Lattice Defects Induce Multiferroic Responses in Ce, La‐Substituted BaFe 0.01 Ti 0.99 O 3 Nanostructures

Single‐phase multiferroic Ba(Fe 0.67 Ce 0.33 ) 0.01 Ti 0.99 O 3 ( BFTO :Ce) and Ba(Fe 0.67 La 0.33 ) 0.01 Ti 0.99 O 3 ( BFTO :La) nanostructures were synthesized by a hydrothermal method (180°C/48 h). Rietveld refinement of X‐ray diffraction could confirm crystalline phase and lattice deformation by Ce, La into BFTO . The Ce and La doping induce nanoaggregation‐type BFTO nanostructural product due to their ionic size effect and chemical behavior with OH − ions.
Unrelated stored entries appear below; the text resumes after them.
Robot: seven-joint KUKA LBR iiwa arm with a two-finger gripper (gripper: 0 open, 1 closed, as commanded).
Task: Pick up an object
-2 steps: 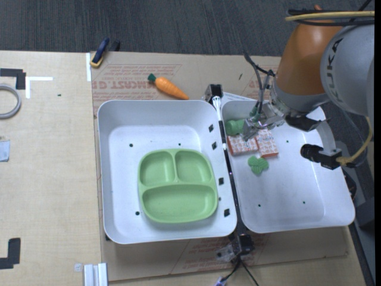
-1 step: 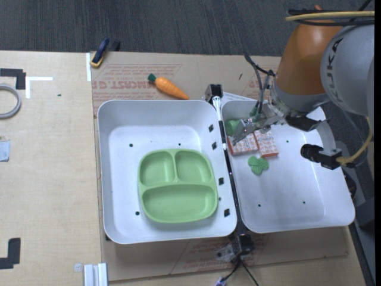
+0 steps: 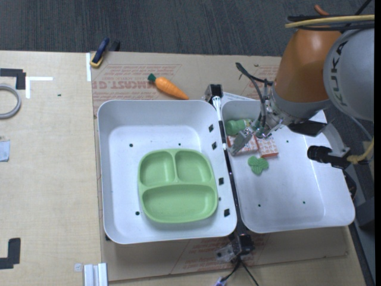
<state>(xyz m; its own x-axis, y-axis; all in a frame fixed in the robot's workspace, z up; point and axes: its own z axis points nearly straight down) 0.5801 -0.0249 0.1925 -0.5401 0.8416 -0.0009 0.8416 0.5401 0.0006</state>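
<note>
A cardboard-topped bench (image 3: 53, 177) carries two white bins. In the right bin (image 3: 297, 207) the claw (image 3: 243, 140) is down on a red-and-white packet (image 3: 266, 148); whether it grips cannot be told. Green pieces (image 3: 258, 164) lie just beside; a divided green plate (image 3: 177, 185) sits well left.

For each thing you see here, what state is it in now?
Green plate: lies flat in the left bin.
Toy carrot: lies on the bench, outside the bins.
Red box: lies in the right bin.
Small green toy: lies loose beside the box.
Hand: low over the box.
</note>
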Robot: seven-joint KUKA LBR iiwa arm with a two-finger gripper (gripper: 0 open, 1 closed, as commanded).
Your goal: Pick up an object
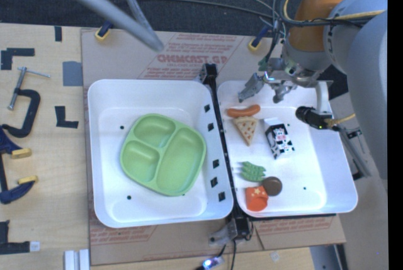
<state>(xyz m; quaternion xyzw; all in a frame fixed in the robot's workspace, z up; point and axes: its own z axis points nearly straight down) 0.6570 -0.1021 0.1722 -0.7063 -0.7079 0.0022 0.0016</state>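
Cardboard sheeting covers the counter, and two shallow white bins sit on it side by side, joined at a black clipped seam. That layout keeps the stock apart from a landing area. The left bin holds one green divided plate lying flat. The right bin carries the candidates for picking: a sausage, a wedge of pizza, a small black-and-white cow figure, a green leafy piece, a brown round item and a red one. They lie spread out, mostly apart, which leaves room for finger access. The pincer hangs over the far end of the right bin, just beyond the sausage, fingers splayed apart and holding nothing. Judgement: approach stage, with the sausage as the likeliest target.
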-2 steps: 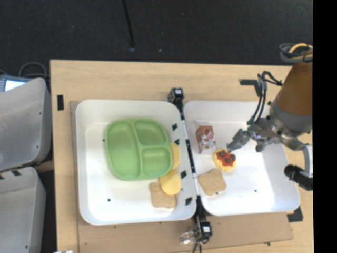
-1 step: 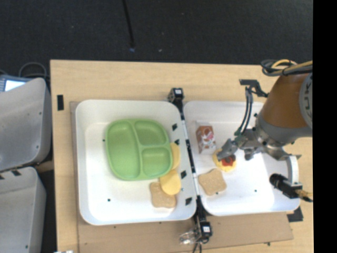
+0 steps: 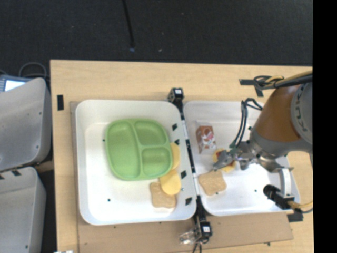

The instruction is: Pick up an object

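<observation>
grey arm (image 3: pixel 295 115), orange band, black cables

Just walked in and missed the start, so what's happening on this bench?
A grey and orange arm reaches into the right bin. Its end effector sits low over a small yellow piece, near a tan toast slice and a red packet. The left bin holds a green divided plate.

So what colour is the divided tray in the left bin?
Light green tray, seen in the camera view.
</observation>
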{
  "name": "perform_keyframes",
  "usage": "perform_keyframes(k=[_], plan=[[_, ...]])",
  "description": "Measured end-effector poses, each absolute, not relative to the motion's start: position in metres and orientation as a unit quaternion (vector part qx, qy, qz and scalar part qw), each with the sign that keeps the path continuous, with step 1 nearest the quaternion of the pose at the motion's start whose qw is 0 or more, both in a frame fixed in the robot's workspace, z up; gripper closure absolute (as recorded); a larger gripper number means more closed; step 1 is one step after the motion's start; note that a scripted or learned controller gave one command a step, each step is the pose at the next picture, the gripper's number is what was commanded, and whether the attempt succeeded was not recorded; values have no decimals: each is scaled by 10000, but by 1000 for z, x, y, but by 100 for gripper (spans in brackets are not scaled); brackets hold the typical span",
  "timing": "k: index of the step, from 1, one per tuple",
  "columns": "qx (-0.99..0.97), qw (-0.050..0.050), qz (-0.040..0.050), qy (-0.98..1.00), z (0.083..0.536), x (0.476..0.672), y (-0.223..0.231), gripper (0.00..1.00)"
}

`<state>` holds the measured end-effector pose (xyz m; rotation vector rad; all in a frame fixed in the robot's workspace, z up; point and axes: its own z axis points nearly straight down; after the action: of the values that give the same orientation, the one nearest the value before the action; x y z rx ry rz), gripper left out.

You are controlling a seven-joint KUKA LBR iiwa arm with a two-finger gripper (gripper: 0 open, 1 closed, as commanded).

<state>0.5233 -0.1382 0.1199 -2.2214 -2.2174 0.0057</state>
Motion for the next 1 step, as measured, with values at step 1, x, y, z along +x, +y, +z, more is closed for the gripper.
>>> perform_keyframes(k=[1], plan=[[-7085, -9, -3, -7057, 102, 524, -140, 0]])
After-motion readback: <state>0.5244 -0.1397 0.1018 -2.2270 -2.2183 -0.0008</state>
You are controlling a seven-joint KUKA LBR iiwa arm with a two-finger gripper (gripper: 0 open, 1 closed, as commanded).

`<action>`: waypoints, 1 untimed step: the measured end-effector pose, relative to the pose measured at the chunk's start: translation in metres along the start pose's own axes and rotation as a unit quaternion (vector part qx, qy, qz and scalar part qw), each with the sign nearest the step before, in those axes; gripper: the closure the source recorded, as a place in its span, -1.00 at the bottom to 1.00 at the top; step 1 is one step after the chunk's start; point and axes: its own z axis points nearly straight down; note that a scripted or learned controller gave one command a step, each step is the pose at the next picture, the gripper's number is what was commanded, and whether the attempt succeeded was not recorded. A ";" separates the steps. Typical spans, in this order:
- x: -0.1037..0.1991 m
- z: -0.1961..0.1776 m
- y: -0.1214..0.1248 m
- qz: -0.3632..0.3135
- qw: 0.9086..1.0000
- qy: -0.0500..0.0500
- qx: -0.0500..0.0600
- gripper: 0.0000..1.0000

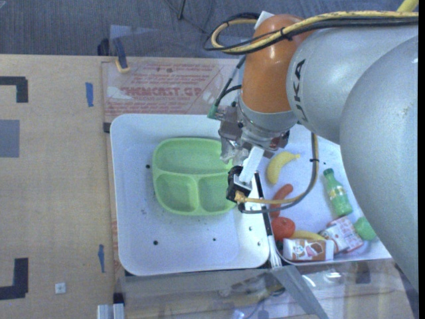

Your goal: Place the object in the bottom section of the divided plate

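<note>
- Gripper [229, 157]: below the orange-banded wrist, poised over the plate's right rim; wide or narrow cannot be told, nor whether it holds anything.
- Divided plate [176, 178]: green, three sections, in the left white bin [133, 205]; lies under the gripper and stretches to its view-left.
- Object to be placed: cannot tell which item it is.
- Banana [280, 167]: just view-right of the gripper, in the right bin [302, 135].
- Red pepper [283, 192]: near, right of and below the gripper.
- Tomato [283, 228]: further below the gripper, beside the pepper.
- Green bottle [337, 193]: well to the gripper's right.
- Cartons [309, 249]: two, far below-right.
</note>
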 end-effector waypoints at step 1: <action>0.045 -0.040 -0.083 0.055 0.998 0.000 0.000 1.00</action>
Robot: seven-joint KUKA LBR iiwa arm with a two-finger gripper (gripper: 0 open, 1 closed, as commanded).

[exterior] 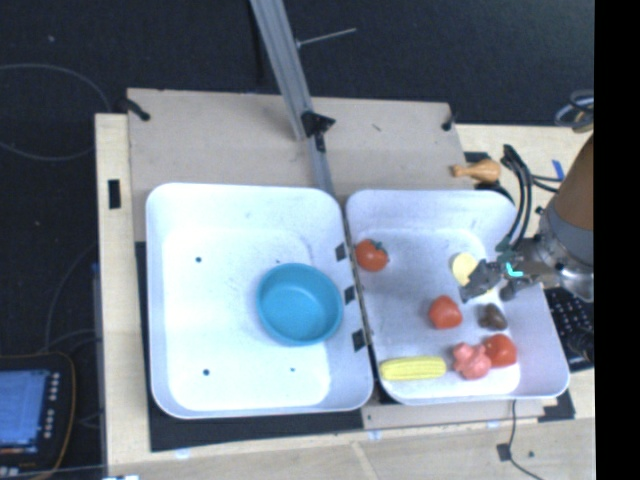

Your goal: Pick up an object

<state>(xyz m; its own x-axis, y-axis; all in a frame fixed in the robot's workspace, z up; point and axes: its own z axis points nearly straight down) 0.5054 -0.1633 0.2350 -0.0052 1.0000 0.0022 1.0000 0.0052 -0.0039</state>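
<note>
Two shallow white bins sit side by side on the table (pixel 420 128). The left bin (pixel 180 218) occupies the centre-left of the frame and contains a blue bowl (pixel 298 304), placed upright toward its right half.

The right bin (pixel 400 218) occupies the centre-right of the frame and contains several small objects:
- A red tomato-like item (pixel 371 256) near the left wall, upper part of the bin.
- A pale yellow item (pixel 464 266) right of centre, just beside the gripper.
- A second red item (pixel 445 313) near the bin's centre.
- A dark brown item (pixel 492 317) right of it, just below the gripper.
- A yellow corn cob (pixel 413 369) lying along the lower edge.
- A pink item (pixel 468 360) touching a red item (pixel 500 349) in the lower right corner.

The arm (pixel 572 208) enters from the right edge of the frame. The gripper (pixel 490 278) sits over the right part of the right bin, between the pale yellow item and the dark brown item. How far the jaws are open cannot be determined at this resolution, and no object is visibly between them.

An orange-tan item (pixel 476 171) lies on the table beyond the right bin's upper edge.
</note>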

Raman active modes show tetragonal phase and defects due to vacancies in the BFTO lattice. Photoluminescence spectrum involves multiple visible emissions due to defects/vacancies. The observed ferroelectric polarization is enhanced due to shape/size effect of nanoparticles, lattice distortion, and filling of d orbital in the perovskite BaTiO 3 . The room‐temperature magnetic behavior is described due to antiferromagnetic interactions that strengthen by Ce and La doping. The zero‐field cooling and field cooling magnetic measurement at 500 Oe indicates antiferromagnetic to ferromagnetic transition. Dynamic magnetoelectric coupling was investigated, and maximum longitudinal magnetoelectric coefficient is 62.65 and 49.79 mV/cmOe, respectively, measured for BFTO :Ce and BFTO :La. The magnetocapacitance measurements induce negative values that described in terms of magnetoresistance and magnetic phase transition effects. The influence of oxygen vacancy on multiferroicity is evaluated by valance states of O ions.